Problem:
Would you restate every entry below word for word? Leave out the pictures.

Entries provided below:

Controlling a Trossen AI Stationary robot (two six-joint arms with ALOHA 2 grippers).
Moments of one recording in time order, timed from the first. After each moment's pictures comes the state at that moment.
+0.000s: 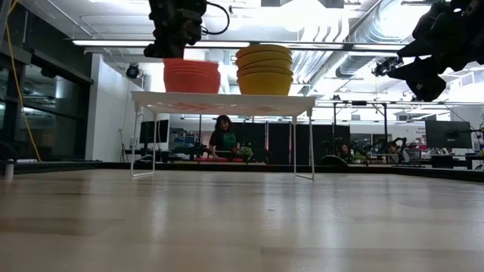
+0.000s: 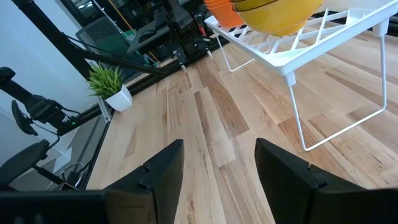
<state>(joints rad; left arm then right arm) 0.59 1.61 1.77 -1.38 0.10 -0.22 -0.16 0.12 0.28 -0.40 -0.14 0.47</state>
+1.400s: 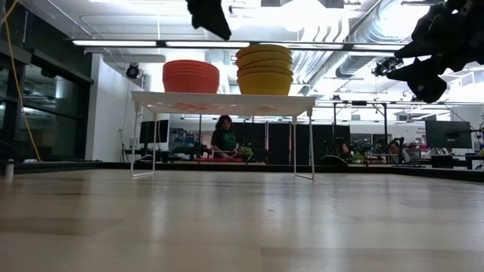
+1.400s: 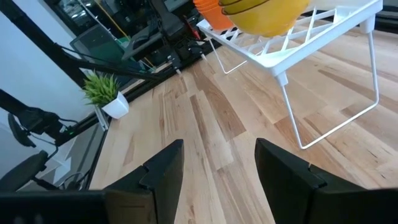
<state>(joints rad) 0.29 1.57 1.77 -0.97 -0.06 0.14 -0.16 0.12 0.28 -0.39 -0.11 0.52</state>
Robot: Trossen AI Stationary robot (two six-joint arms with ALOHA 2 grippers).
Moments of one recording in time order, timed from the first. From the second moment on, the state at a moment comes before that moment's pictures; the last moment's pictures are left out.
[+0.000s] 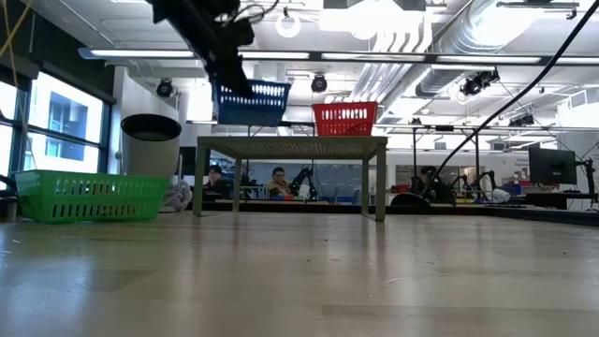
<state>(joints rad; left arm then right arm) 0.54 1.33 1.23 -0.59 0.11 0.25 0.94 2.24 2.16 -1.20 0.73 1.11</state>
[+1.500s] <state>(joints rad) 0.33 1.53 1.23 -0.31 -0.28 -0.37 0.94 2.24 2.16 -1.17 0.73 1.07</state>
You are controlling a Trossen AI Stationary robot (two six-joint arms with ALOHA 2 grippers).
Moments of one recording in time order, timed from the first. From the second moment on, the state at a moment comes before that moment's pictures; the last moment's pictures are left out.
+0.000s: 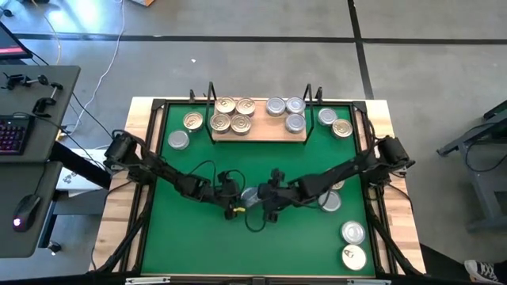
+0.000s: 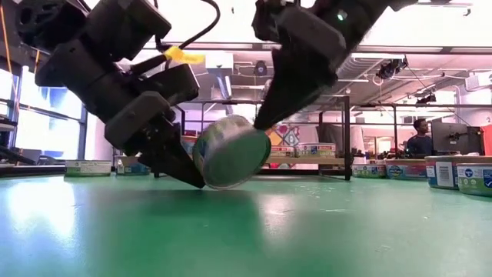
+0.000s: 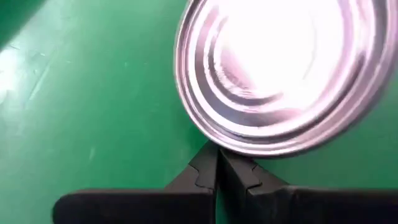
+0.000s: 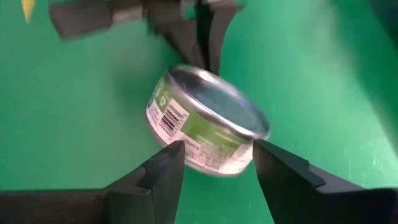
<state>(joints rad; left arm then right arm) -0.34 1.79 0.68 0.33 -0.39 -0.40 0.31 1.85 1.20 -0.28 0.36 0.36</state>
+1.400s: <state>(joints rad) -0.46 1.79 0.68 0.37 -0.45 -0.55 0.13 1.69 1.19 -1.01 0.64 0.68</state>
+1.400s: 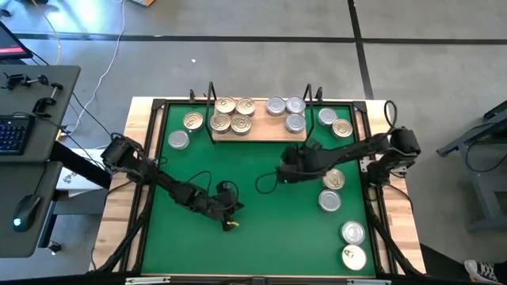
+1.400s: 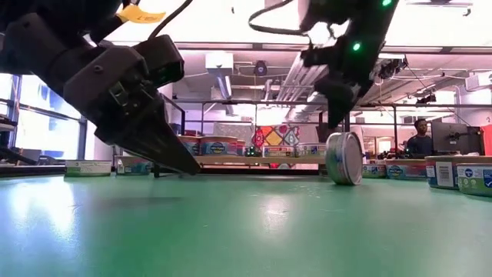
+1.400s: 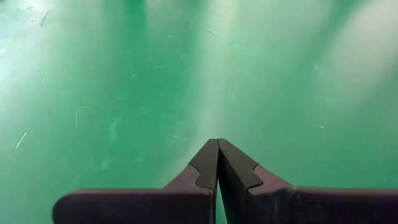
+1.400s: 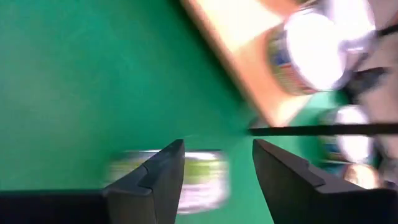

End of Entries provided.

Response box:
Controlling a Trossen AI Stationary robot (two six-joint arms with ALOHA 2 grippers).
Moments of one recording in time order, timed from the first. After each moment's pictures comes the state at that moment.
+0.000s: 
+0.000s: 
<state>(joints rad; left arm then right arm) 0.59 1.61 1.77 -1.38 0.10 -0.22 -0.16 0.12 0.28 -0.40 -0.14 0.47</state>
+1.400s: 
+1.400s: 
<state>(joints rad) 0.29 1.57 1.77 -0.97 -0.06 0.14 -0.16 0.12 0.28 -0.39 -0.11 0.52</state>
Robot: Trossen AI Stationary robot (two six-joint arms with ALOHA 2 grippers).
Moments of one recording in time order, timed from the first. From the second moment on, the state at a moment comes before that moment's pictures; the last moment's pictures are left out.
[+0.000s] 
<state>(joints rad; left arm then right arm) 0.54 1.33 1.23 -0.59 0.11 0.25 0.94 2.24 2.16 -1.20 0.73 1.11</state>
[+1.500s] <state>(joints rad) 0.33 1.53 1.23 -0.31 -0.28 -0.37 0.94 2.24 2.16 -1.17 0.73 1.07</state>
You are controlling a Trossen AI Stationary robot (two six-joint arms with ALOHA 2 grippers).
Moments of one recording in time order, timed from the first. From the second moment on, the state at a moment comes before that moment's pictures; the last moment's pictures are left out.
+0.000s: 
+0.000s: 
+0.000s: 
+0.000s: 
<state>(joints rad; left arm then right arm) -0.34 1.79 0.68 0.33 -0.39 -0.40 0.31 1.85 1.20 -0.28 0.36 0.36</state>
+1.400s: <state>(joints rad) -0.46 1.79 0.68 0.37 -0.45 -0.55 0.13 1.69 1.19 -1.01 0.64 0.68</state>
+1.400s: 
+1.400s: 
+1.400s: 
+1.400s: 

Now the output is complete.